Action item: Restate the records that follow word for word. Omit the images.

The data:
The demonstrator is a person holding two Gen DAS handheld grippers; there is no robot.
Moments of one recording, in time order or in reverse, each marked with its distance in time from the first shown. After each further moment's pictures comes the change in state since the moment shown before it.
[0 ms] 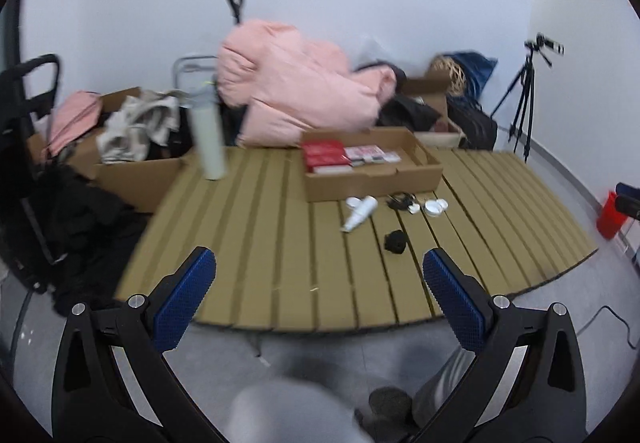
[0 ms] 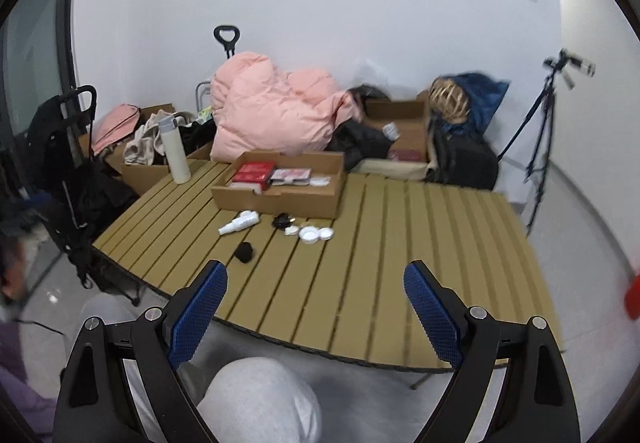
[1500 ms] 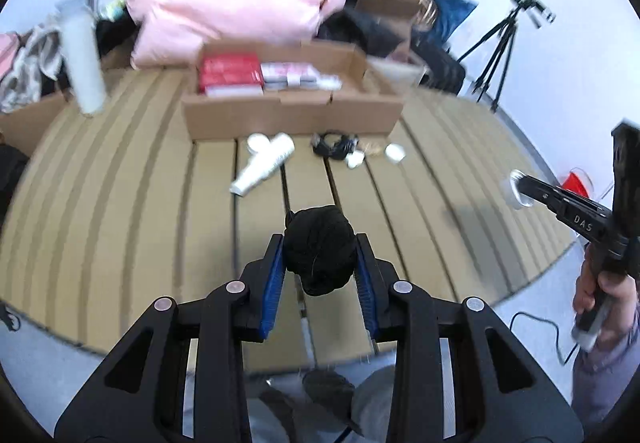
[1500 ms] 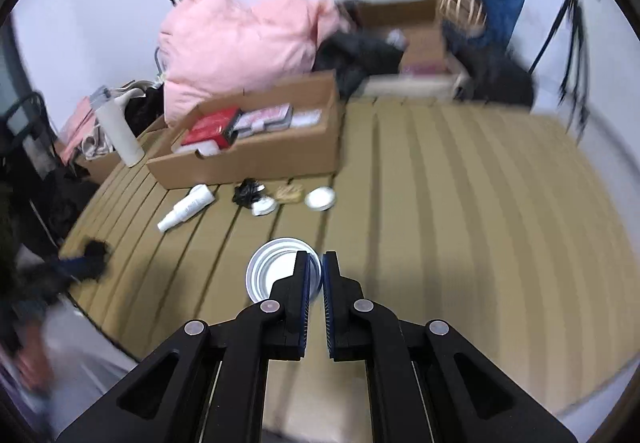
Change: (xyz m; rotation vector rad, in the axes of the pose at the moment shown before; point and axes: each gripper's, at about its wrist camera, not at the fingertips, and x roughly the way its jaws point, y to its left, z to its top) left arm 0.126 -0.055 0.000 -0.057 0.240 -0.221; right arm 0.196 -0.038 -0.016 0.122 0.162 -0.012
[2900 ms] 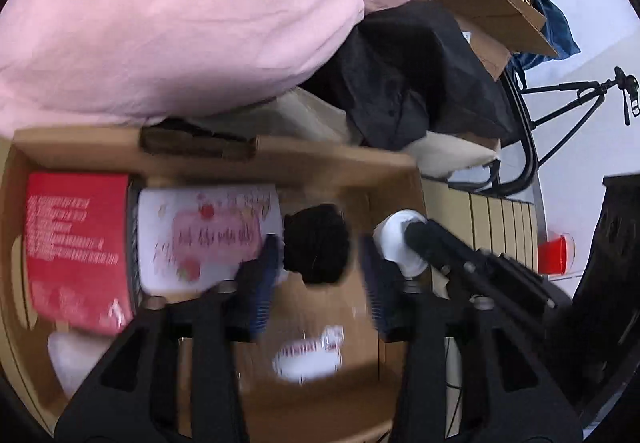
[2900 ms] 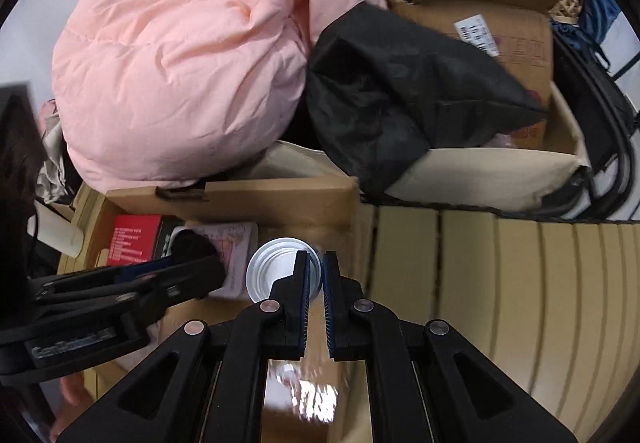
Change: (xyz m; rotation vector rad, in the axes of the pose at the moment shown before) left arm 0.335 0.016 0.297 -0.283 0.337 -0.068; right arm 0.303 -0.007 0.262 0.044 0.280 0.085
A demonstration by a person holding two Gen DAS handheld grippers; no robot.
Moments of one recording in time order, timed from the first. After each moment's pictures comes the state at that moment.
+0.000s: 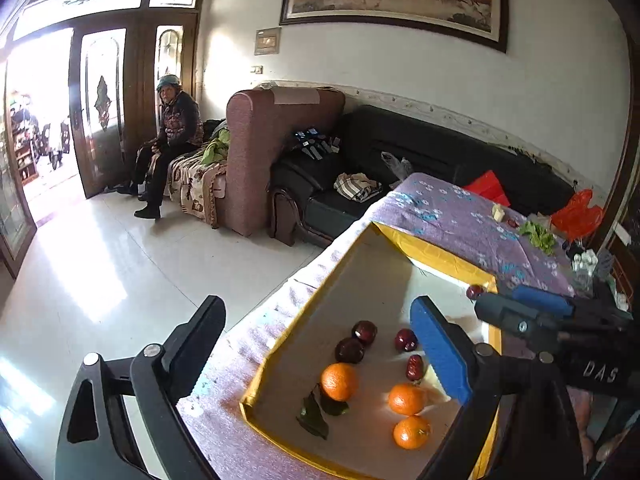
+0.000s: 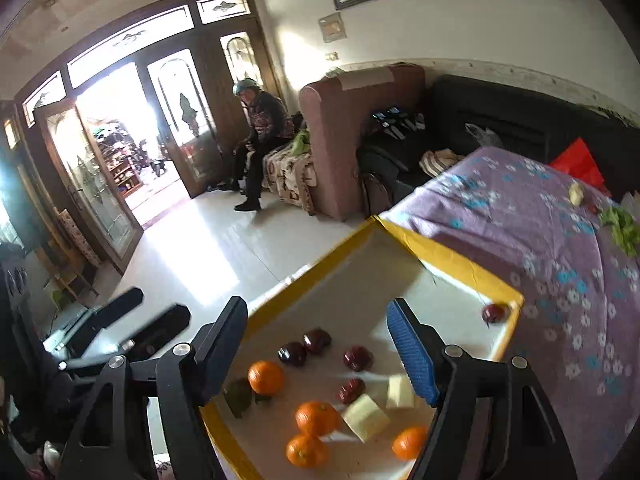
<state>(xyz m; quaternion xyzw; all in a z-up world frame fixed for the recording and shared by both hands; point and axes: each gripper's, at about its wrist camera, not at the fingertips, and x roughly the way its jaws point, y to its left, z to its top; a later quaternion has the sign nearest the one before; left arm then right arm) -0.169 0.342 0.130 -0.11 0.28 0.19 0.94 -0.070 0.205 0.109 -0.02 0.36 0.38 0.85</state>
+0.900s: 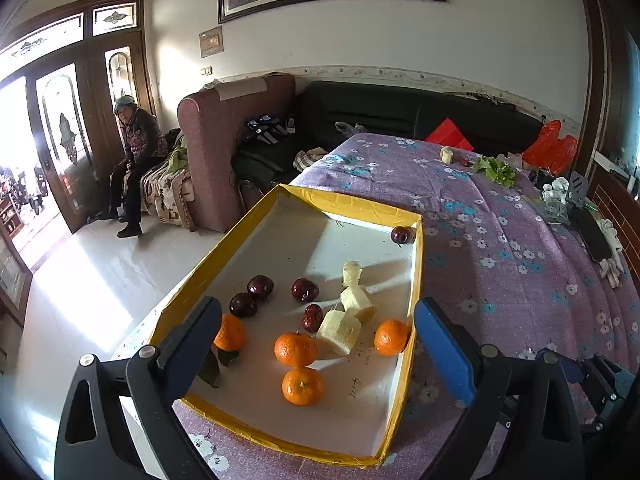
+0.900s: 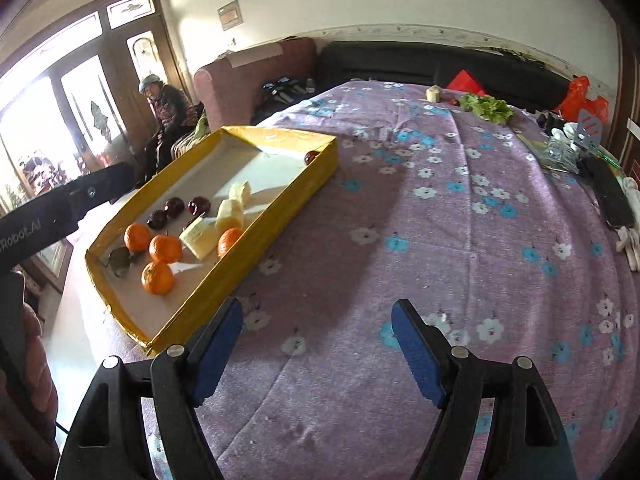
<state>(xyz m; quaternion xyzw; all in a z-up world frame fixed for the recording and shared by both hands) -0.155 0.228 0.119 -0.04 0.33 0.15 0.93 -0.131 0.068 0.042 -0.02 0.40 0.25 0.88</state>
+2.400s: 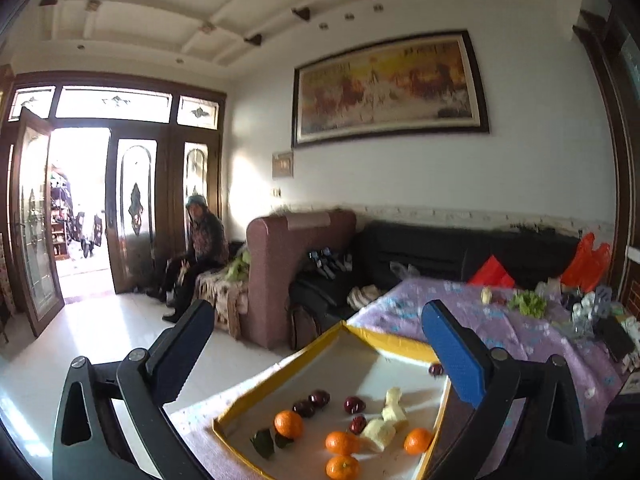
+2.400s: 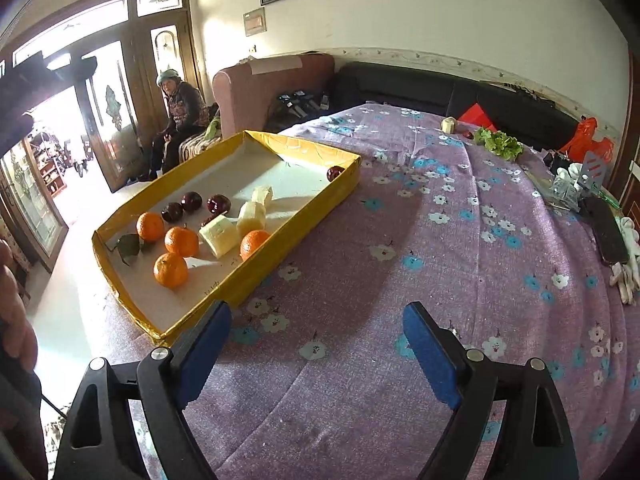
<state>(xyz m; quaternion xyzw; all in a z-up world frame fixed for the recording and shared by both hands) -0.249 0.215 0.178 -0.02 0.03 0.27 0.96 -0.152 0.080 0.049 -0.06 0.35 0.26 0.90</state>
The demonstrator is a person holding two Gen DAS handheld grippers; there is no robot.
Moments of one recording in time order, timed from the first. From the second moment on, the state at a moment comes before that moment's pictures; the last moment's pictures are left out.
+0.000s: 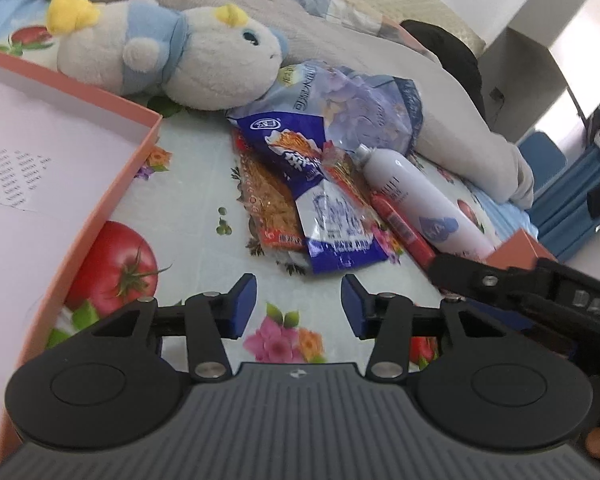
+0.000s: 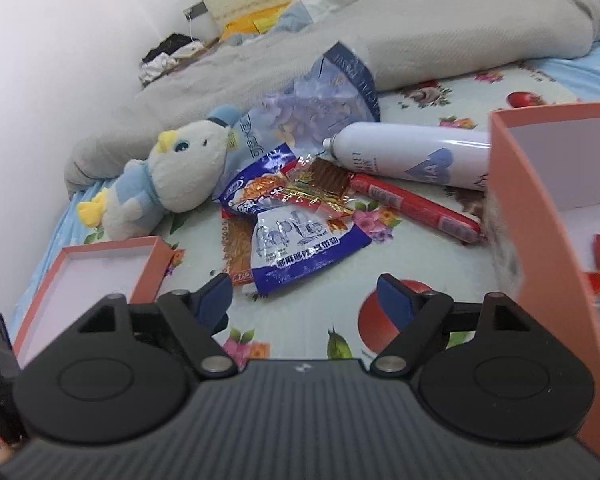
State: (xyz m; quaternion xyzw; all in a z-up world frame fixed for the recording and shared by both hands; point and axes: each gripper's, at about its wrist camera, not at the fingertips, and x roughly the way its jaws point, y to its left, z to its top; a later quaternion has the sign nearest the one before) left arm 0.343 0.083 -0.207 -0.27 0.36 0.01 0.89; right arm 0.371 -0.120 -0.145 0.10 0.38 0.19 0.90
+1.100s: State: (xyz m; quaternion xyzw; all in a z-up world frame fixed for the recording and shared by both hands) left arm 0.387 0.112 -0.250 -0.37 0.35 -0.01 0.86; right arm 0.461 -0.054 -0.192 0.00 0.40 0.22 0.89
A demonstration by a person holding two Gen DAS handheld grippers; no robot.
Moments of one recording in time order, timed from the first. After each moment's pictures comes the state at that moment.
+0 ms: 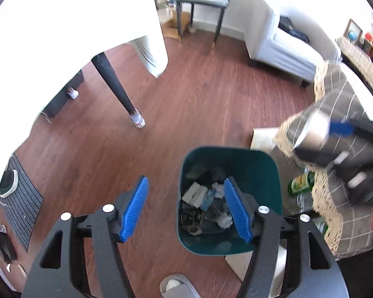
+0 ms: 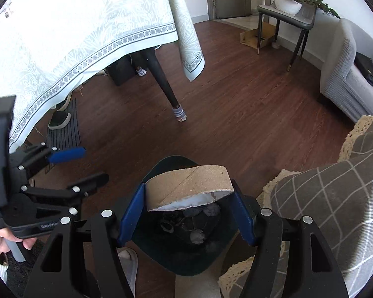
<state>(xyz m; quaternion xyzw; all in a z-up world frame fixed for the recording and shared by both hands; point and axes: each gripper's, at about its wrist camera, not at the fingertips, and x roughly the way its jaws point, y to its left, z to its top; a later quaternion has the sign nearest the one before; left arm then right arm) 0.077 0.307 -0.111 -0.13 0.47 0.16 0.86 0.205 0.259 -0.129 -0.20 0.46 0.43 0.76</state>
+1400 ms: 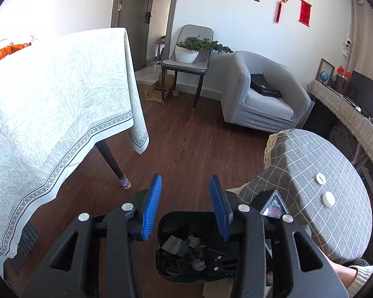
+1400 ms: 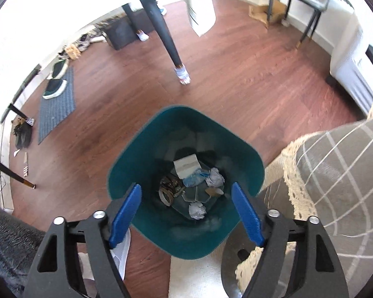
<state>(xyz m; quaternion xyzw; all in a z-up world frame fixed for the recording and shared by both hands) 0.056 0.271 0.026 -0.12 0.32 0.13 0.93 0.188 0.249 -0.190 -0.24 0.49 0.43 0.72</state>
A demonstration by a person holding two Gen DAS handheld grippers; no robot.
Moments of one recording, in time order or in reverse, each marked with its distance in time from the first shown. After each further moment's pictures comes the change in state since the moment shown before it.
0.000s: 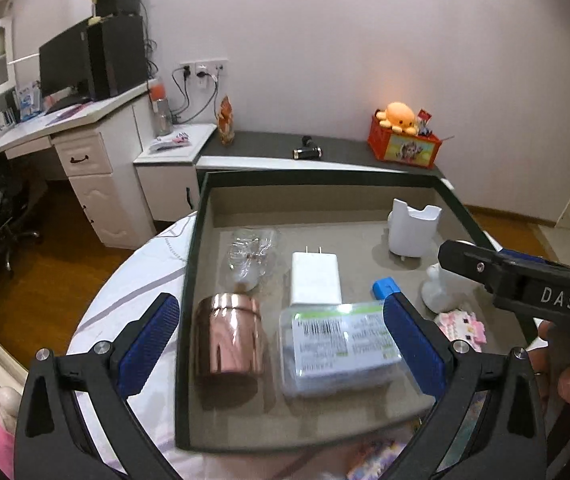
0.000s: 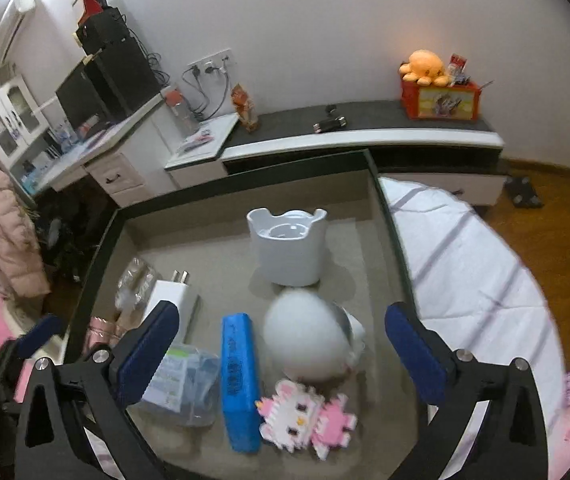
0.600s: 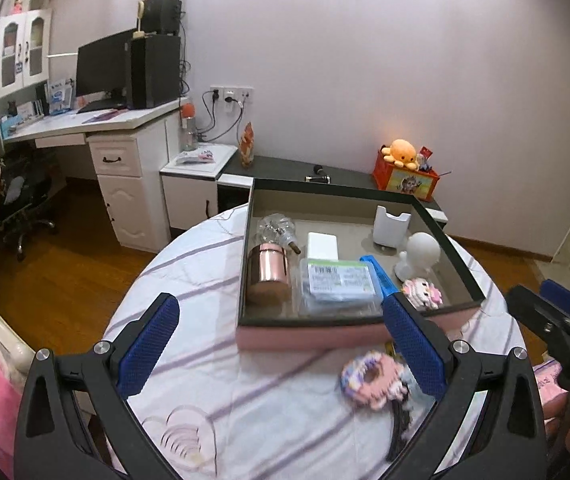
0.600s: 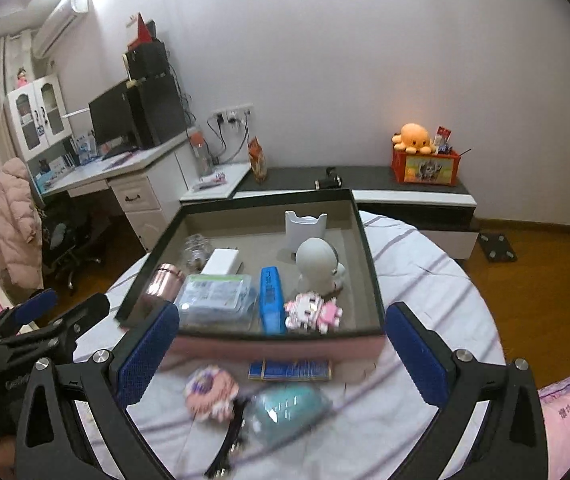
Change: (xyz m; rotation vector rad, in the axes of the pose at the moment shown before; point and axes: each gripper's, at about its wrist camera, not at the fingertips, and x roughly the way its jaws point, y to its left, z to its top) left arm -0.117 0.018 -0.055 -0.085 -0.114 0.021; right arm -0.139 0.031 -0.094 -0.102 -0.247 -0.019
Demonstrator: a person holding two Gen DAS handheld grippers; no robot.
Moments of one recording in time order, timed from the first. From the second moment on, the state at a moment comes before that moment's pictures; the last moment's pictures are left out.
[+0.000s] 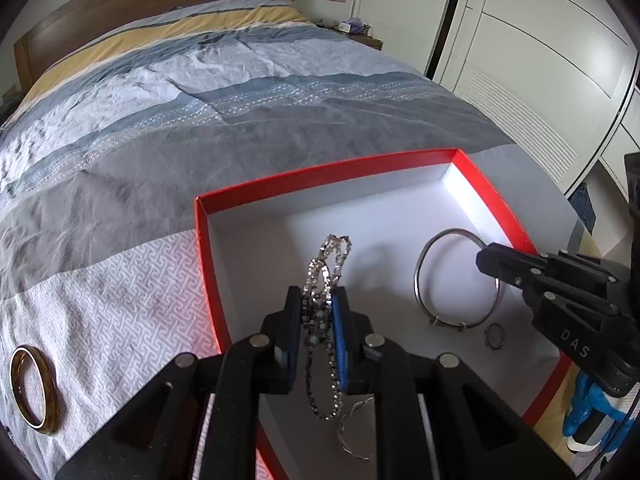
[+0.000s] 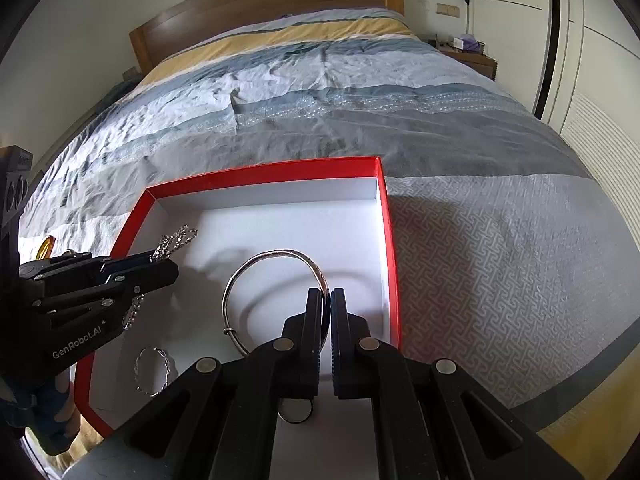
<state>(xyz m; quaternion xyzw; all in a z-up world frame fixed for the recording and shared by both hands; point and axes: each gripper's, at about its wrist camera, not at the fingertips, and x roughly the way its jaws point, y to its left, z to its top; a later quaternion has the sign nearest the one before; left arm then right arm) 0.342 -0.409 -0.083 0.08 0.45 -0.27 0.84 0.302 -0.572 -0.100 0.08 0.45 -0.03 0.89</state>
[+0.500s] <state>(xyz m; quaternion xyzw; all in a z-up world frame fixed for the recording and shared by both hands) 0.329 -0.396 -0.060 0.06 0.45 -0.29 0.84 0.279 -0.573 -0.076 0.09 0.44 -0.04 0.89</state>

Result:
The demonstrator is a person holding two Gen DAS handheld grippers; there is no robot.
Moments of one recording, in time order or in reverse, each marked with its distance in time from the first shown. After each further moment's pictures comes the change in state since the moment shown before it.
[0 ms] 
[0 ms] 
[1500 ms] 
[1500 ms] 
Change: (xyz m; rotation vector rad, in the axes of the pose at the moment shown before; point and axes: each gripper's, at about its wrist camera, not at the fingertips, and x roughly the way its jaws point, y to its left, z to its top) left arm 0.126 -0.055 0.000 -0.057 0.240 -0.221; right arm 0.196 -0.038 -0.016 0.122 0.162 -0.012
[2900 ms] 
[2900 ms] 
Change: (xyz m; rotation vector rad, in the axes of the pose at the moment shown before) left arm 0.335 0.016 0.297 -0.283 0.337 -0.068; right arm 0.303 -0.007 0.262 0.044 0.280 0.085
A demonstration by a person holding two Gen DAS handheld grippers; no robot.
Moments of one recording in time order, timed from the first. After each moment's pictures comes the state at that moment.
+0.000s: 
+0.000s: 
<state>(xyz m; quaternion xyzw; all in a z-up world frame fixed for the recording and shared by both hands; point and axes: each gripper's, at about its wrist camera, not at the fingertips, and x roughly the way its jaws point, y to its left, z to its top; a later quaternion has the sign nearest the one before; left arm then right arm) -0.169 0.342 0.130 -0.11 0.28 0.19 0.94 -0.070 0.205 0.109 -0.02 0.36 0.38 0.85</state>
+0.900s: 
+0.900s: 
<state>(xyz m; quaternion xyzw; all in a z-up world frame fixed for the recording and shared by both hands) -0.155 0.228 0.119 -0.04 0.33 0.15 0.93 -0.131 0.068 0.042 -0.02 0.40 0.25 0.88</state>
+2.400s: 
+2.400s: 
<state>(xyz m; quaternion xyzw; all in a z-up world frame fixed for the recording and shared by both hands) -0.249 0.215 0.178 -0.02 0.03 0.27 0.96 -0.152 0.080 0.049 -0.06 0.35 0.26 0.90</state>
The demonstrator is a person holding two Gen DAS handheld grippers; there is no robot.
Moments of one recording in time order, timed from the first. From the second moment on, the state at a moment comes before that moment's pictures; the last moment's pictures are left out.
+0.000s: 
+0.000s: 
State: (xyz m; quaternion xyzw; all in a z-up world frame fixed for the recording and shared by both hands; point and axes: each gripper's, at about its wrist camera, not at the fingertips, and x roughly the way its jaws point, y to its left, z to its top; a later quaternion has the sign nearest the one before) left arm 0.343 0.083 -0.207 -0.27 0.36 0.01 0.89; right arm 0.371 -0.120 -0.145 0.10 0.38 0.19 0.90
+1.100s: State: (xyz m; quaternion xyzw; all in a z-up world frame fixed for the recording and shared by both hands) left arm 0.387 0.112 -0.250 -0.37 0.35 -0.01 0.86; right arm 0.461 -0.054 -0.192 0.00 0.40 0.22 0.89
A demonstration by a person holding two Gen DAS handheld grippers; no robot.
Moments of one recording in time order, timed from the first. After each moment's pictures comes the state at that moment.
+0 ms: 
+0 ms: 
<state>(xyz m; quaternion xyzw; all in a z-up world frame fixed for the recording and shared by both hands; point and axes: each gripper's, at about its wrist camera, not at the fingertips, and x roughly the way its jaws point, y to its left, z to its top; a later quaternion has the sign nearest the one before; left arm then right arm) 0.077 0.307 -0.111 -0.13 0.47 0.16 0.86 0.205 0.259 -0.129 -0.20 0.46 0.43 0.76</state>
+1400 ms: 
+1400 ms: 
<state>(xyz m; quaternion xyzw; all in a z-up world frame fixed for the recording and shared by both hands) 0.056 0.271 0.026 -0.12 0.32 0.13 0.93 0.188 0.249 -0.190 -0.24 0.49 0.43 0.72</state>
A demonstration by a person holding two Gen DAS handheld grippers; no robot.
Moments of one recording, in time order or in reverse, each marked with its distance in time from the first shown. After each further moment's pictures comes the change in state since the moment shown before it.
0.000s: 
0.000s: 
0.600s: 
0.600s: 
Change: (xyz m; rotation vector rad, in the axes of the pose at the moment shown before; point and axes: each gripper's, at about its wrist camera, not at the fingertips, and x roughly the way its jaws point, y to its left, z to its top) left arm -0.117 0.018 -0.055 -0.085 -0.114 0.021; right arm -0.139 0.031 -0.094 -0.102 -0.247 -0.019
Demonstrator: a person holding two Gen DAS handheld grippers; no robot.
Moments of one recording in time order, timed from the first. From the second moment on, the state at a moment comes before that moment's pictures; the last moment's pictures are left out.
[+0.000s] 
[+0.000s] 
<state>(xyz m; quaternion xyzw; all in a z-up world frame fixed for the recording and shared by both hands; point and axes: each gripper's, at about its wrist camera, not at the fingertips, and x roughly the way its jaws point, y to its left, z to its top; a later quaternion has the sign nearest the one before; left arm then right arm) 0.342 -0.409 -0.083 0.08 0.45 -0.27 0.84 0.302 -0.572 -0.100 0.08 0.45 -0.03 0.89</state>
[+0.500s] <state>(xyz m; quaternion xyzw; all in a z-up world frame fixed for the recording and shared by both hands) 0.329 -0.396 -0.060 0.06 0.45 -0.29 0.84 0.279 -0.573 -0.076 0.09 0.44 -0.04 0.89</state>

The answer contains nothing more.